3. Punctuation Handling:  
  These punctuation handling steps contribute to the overall preprocessing of the text data. Separating punctuation from words helps ensure that each token (word) is treated as an individual entity during subsequent processing steps, such as lowercase conversion and lemmatization. This can be beneficial for sentiment analysis tasks as it allows the model to focus on the semantic content of words while disregarding attached punctuation marks. 

4. Normalization: 

  Lowercasing: The line tokens = [t.lower() for t in tokens if t.lower() not in custom_stopwords] ensures that all words in the text are converted to lowercase. Lowercasing helps standardize the text by treating uppercase and lowercase versions of the same word as identical. This is essential for consistency in subsequent analyses. 
Lemmatization: The lemmatization step is performed using the WordNetLemmatizer from the NLTK library: tokens = [lemmatizer.lemmatize(t) for t in tokens]. Lemmatization involves reducing words to their base or root form. For example, lemmatizing "running" would result in "run." This step aims to ensure that different inflections or derivations of a word are treated as the same, reducing the dimensionality of the feature space.

Lexicon-based features:
Positive words: The presence of positive words in the text suggests a positive sentiment. The more positive words there are, the more likely the text is to express a positive sentiment.
Negative words: The presence of negative words in the text suggests a negative sentiment. The more negative words there are, the more likely the text is to express a negative sentiment.
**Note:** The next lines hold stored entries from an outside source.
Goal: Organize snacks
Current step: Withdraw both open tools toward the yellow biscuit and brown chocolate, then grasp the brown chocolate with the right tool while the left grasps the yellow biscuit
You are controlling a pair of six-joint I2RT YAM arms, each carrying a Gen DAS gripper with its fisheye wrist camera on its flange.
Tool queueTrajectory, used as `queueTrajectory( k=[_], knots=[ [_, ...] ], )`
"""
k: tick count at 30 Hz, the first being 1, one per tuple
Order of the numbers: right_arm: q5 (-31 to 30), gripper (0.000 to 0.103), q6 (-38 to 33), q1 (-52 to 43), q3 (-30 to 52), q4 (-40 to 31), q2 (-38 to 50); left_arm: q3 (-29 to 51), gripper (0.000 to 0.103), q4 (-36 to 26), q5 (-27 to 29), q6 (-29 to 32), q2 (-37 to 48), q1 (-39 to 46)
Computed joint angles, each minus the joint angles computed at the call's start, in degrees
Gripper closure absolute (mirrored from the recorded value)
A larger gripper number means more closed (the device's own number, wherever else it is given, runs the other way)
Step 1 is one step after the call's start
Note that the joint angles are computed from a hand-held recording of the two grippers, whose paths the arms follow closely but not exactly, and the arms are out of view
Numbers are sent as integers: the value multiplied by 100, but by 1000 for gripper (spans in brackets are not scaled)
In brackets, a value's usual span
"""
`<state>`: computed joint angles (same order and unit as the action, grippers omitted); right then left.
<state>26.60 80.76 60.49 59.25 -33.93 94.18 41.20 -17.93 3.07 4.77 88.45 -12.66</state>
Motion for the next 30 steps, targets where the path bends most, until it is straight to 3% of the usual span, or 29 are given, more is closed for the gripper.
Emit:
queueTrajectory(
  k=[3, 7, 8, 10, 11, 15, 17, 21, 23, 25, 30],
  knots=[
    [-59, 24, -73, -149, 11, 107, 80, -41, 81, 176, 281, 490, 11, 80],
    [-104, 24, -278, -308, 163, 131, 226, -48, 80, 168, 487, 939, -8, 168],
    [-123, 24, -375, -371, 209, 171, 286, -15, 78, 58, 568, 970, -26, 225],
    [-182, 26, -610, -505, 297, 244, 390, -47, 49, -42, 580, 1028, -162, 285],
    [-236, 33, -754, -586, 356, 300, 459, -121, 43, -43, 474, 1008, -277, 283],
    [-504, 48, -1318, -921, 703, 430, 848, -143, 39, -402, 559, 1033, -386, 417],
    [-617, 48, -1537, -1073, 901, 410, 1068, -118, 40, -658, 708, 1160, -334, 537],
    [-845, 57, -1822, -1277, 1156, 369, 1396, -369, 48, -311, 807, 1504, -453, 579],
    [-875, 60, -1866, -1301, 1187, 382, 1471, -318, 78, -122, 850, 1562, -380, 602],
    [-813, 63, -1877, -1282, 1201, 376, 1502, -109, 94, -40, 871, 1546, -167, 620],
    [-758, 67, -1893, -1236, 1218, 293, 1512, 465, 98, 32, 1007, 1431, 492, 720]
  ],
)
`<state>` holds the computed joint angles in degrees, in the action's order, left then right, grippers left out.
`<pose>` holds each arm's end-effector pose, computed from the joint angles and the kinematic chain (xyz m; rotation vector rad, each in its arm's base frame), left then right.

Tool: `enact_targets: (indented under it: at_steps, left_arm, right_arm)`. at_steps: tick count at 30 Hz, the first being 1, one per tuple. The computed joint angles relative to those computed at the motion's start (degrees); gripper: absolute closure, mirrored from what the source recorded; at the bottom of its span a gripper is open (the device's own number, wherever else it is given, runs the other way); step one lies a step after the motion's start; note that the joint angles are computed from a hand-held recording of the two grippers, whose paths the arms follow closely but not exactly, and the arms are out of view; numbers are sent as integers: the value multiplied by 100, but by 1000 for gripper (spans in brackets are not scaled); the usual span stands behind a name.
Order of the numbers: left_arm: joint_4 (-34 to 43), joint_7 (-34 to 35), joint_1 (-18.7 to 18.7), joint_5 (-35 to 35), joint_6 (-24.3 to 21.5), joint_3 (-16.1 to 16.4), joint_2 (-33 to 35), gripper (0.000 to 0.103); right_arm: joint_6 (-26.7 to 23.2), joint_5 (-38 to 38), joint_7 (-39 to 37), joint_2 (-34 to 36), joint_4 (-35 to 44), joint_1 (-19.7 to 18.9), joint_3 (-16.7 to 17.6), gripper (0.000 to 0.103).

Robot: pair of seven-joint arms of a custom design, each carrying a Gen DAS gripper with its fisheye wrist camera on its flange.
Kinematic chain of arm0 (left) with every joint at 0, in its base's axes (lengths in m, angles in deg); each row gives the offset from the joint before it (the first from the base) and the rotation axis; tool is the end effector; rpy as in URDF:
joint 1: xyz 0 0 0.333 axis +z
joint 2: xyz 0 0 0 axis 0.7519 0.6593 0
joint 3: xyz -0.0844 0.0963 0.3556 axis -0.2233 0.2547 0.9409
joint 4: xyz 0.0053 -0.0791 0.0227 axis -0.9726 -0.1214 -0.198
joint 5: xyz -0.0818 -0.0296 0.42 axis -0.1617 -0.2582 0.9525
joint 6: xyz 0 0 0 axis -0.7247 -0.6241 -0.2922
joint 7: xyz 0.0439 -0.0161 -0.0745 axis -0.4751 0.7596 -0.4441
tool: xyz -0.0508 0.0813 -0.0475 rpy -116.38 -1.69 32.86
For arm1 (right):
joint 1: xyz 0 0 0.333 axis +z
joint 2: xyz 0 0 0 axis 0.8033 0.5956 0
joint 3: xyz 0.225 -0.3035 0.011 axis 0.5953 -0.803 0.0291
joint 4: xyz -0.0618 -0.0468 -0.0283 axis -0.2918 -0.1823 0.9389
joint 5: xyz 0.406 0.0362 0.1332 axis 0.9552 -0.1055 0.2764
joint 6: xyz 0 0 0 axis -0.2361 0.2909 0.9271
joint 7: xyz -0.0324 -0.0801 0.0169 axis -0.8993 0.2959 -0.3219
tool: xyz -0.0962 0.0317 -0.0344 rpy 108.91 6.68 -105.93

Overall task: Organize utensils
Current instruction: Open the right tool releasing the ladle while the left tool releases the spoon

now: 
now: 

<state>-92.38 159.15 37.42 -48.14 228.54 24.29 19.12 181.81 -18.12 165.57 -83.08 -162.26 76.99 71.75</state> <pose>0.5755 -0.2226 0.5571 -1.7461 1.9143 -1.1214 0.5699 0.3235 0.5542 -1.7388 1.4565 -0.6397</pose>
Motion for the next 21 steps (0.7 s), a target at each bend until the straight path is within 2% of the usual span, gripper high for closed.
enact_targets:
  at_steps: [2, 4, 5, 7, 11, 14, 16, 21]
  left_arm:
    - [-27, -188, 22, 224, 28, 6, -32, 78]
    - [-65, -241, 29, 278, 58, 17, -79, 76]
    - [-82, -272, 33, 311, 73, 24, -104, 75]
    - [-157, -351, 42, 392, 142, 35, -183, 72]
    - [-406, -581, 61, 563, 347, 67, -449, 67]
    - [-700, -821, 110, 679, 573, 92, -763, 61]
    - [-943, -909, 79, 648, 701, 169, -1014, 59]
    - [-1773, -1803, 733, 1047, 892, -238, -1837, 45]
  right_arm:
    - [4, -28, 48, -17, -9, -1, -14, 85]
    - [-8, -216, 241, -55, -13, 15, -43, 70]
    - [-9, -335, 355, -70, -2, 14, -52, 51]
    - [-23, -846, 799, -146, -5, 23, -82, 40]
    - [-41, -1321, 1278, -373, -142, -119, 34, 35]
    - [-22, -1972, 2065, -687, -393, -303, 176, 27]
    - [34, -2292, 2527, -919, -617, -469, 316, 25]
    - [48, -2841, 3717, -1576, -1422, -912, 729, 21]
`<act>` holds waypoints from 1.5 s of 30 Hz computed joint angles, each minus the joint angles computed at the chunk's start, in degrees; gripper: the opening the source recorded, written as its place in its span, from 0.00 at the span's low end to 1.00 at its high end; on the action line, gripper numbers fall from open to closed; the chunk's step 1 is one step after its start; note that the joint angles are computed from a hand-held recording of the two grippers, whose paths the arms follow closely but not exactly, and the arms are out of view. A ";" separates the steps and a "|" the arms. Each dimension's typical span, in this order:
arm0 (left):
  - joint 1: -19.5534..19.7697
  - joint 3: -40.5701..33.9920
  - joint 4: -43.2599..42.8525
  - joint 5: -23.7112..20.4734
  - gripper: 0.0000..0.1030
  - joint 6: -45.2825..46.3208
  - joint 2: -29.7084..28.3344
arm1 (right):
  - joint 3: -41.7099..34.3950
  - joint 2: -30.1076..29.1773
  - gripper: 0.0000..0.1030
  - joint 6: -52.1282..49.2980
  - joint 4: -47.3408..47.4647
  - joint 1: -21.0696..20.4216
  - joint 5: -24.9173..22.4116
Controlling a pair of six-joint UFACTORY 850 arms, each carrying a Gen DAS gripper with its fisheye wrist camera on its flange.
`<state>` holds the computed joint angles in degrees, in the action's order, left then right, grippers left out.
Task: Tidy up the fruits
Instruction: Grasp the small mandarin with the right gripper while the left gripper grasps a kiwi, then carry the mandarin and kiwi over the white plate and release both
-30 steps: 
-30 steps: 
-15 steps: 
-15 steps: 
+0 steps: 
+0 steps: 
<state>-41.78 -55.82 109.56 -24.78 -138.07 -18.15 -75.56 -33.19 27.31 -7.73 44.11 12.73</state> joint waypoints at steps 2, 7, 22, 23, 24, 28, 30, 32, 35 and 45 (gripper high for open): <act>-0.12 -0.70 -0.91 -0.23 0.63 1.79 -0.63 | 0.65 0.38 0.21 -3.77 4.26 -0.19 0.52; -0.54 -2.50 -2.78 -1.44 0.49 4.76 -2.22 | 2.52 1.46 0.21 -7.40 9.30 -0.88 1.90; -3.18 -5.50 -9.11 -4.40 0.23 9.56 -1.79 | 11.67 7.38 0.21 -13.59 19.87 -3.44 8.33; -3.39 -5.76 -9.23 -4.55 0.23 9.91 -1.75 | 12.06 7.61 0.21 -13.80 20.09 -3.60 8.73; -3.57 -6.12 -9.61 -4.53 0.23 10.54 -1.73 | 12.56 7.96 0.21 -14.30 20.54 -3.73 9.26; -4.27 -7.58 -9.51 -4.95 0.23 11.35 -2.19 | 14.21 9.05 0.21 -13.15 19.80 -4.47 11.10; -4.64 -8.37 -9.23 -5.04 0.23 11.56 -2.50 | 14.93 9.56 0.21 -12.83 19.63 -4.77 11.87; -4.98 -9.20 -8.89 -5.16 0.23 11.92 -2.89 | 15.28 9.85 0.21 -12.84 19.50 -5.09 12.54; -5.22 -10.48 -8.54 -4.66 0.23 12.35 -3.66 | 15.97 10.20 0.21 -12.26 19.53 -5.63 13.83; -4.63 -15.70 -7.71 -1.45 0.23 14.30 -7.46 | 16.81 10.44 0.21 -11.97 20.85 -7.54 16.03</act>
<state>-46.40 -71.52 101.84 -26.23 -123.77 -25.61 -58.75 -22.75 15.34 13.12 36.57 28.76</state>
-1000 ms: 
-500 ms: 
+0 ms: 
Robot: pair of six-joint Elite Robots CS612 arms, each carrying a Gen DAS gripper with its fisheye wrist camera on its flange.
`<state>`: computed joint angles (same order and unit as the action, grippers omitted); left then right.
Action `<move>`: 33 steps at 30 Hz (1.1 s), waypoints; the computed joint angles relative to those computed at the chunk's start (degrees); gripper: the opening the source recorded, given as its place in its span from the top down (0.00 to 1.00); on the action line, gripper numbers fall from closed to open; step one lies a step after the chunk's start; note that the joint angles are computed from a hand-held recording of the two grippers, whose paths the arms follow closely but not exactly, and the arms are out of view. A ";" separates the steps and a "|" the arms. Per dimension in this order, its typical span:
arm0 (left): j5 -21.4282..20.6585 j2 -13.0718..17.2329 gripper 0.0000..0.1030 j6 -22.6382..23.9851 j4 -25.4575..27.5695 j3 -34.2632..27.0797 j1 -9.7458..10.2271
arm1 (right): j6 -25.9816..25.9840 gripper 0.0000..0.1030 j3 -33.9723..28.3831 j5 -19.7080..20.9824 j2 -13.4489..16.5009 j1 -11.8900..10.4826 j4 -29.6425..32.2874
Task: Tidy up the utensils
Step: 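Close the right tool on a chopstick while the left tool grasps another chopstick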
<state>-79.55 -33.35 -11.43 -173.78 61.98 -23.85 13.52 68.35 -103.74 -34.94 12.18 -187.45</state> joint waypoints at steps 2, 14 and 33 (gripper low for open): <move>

By combining information about positive and negative words, lexicon-based features can provide a more accurate assessment of the sentiment expressed in the text. When combined with normal feature extraction techniques, these features can help to improve the overall accuracy of sentiment analysis models.

Stylistic features:
Average number of words per sentence: A higher average number of words per sentence suggests a more formal or analytical style of writing. This style is often associated with more neutral or objective sentiment.
Use of exclamation points: The use of exclamation points suggests a more emotional or emphatic style of writing. This style is often associated with more positive or negative sentiment.

By analyzing stylistic features, the model can gain insights into the writer's intent and the overall emotional tone of the text. This information can be used to improve the accuracy of the sentiment analysis.


Grid search and parameter optimization techniques like it are crucial for improving the accuracy of machine learning models, including support vector machines (SVMs). Compared to using a fixed or default parameter value, grid search helps to identify the optimal parameter settings that lead to the best performance on a given dataset.

The second approach, which involves cross-validation, demonstrates a more stable and higher overall performance, as indicated by the consistent accuracy and elevated F1-score. This suggests that the model trained in the second case generalizes well across different subsets of the data, providing more reliable and robust predictions compared to the individual fold-wise evaluations in the first case.